I don't think I've answered the question, but hopefully I've at least shed some light on the subject for members of both the OODBMS camps and RDBMS camps... Now if only a useful ORDBMS were to come along...
(Note that PostgreSQL and some other RDBMS actualy can be used in a semi-OO manner, but this is usually reserved for inheritable structures of data to be used for specific extensions to the data model - thus the SUV table inherits from the Cars table and adds some columns - but all other relationships SUV has will still be relational)
A Hierarchy of Myth (Score:2, Interesting)
The desire to impose a hierarchy on the data itself instead of considering a hierarchy as simply one view on the data is a step backwards. Nobody who manages large amounts of data is looking to jam it into a static hierarchy, and so XML is not an answer, nor is any hierarchical representation.
Re:I don't think so. (Score:2, Interesting)
In this case, unless you had a table of phone number data that contained information about the number (like who paid for it, the day it was installed, the type of service available, the type of line, etc) you could get by with just one employee/number table, like this:
bobid phone1
bobid phone2
bobid phone3
which is pretty simple, with a combinatio key of employid/phonenumb. You could still have a separate table with the phone number info, with the phone number as the primary key if you wanted to track the other data.

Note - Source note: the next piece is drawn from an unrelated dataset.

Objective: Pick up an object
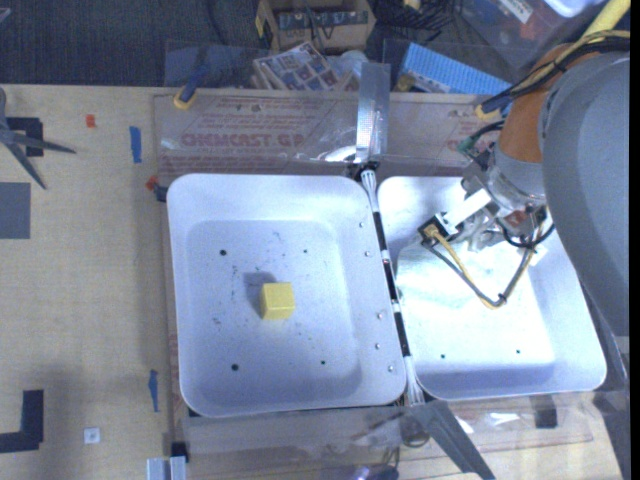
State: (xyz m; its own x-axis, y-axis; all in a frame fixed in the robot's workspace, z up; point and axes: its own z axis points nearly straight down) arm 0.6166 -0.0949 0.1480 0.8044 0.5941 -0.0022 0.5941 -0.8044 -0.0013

Most people overthink relational databases and don't really break things down like they should and make well formed tables. Of course, you can chang ethe table structure based on how the database is going to be used. Sometimes is is better to denormalize the table for search efficiency.
What I think is most interesting are the OODBMS, but it seems to me that they would have an increased overhead on their searches.
bob
Mapping XML onto a relational model (Score:2, Interesting)
I guess a pure XML database like the ones mentioned in the article would be better at this, but the advantage is that relational dbs are already in wide use.
See RDF (Score:2, Interesting)
I don't think XML by itself carries enough metadata to understand much beyond whether a document is valid or not. I think RDF and RDFS have a big role to play in getting XML database ready.
Perhaps hopping on the XML database bandwagon before RDF technologies mature could be a mistake. Forget the semantic web, I want to see the sematic database.
W3 RDF [w3.org]
A Good RDF resource [bris.ac.uk]
Not so simple (Score:3, Interesting)
Re:Some thoughts... (Score:2, Interesting)
All that is needed is a relation "product".
relations.add([obj1, obj2], [obj3, obj4, obj42])
relations.getRelations(obj1)
>>>[obj3, obj4, obj42]
relations.getRelations(obj3)
>>>[obj1, obj2]
Every object in zope is defined by its id, and it's path, so it could be done relatively easily.
Then you would get the advantages of a relational model in the ZODB.
You could even use a different instance of the class for different object types. Like you make many relation tables in a traditinal rdbm.